* PROBLEM
Your answer should consist of the lines below that hold the word "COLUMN".

── DATA PROVIDED ──

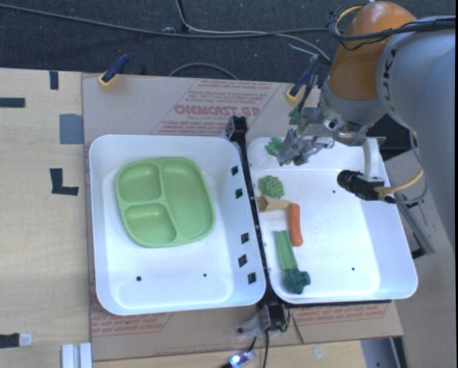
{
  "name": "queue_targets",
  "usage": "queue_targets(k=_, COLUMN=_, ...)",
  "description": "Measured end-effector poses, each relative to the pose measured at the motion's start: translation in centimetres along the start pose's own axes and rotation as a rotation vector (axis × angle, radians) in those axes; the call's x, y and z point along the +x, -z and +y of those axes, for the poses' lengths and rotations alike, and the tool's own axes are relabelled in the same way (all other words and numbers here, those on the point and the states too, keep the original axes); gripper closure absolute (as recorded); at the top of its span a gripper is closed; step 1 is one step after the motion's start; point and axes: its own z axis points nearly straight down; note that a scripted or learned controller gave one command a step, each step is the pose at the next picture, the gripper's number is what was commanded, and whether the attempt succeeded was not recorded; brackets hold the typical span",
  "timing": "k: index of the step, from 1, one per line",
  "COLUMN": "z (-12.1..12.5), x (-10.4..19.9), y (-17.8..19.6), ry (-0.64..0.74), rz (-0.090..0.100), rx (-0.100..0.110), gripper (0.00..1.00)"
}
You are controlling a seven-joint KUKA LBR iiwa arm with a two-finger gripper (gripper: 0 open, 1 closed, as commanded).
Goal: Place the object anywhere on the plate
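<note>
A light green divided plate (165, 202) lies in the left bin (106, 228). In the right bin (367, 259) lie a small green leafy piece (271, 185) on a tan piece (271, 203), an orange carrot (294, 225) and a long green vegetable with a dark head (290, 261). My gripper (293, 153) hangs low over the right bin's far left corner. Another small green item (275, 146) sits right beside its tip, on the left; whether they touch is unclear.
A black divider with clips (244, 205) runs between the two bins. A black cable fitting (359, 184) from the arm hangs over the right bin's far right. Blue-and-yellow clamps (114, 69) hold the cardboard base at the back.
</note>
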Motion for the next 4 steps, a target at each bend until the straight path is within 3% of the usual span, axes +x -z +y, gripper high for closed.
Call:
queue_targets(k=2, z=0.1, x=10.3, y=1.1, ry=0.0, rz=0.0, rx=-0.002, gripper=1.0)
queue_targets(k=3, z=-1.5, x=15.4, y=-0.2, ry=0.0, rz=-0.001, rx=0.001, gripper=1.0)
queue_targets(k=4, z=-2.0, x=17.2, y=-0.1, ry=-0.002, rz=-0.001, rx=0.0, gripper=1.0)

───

* RESPONSE TO THE TASK
  "usage": "queue_targets(k=_, COLUMN=_, ...)",
  "COLUMN": "z (-12.1..12.5), x (-10.4..19.9), y (-17.8..19.6), ry (-0.64..0.74), rz (-0.090..0.100), rx (-0.100..0.110), gripper (0.00..1.00)"

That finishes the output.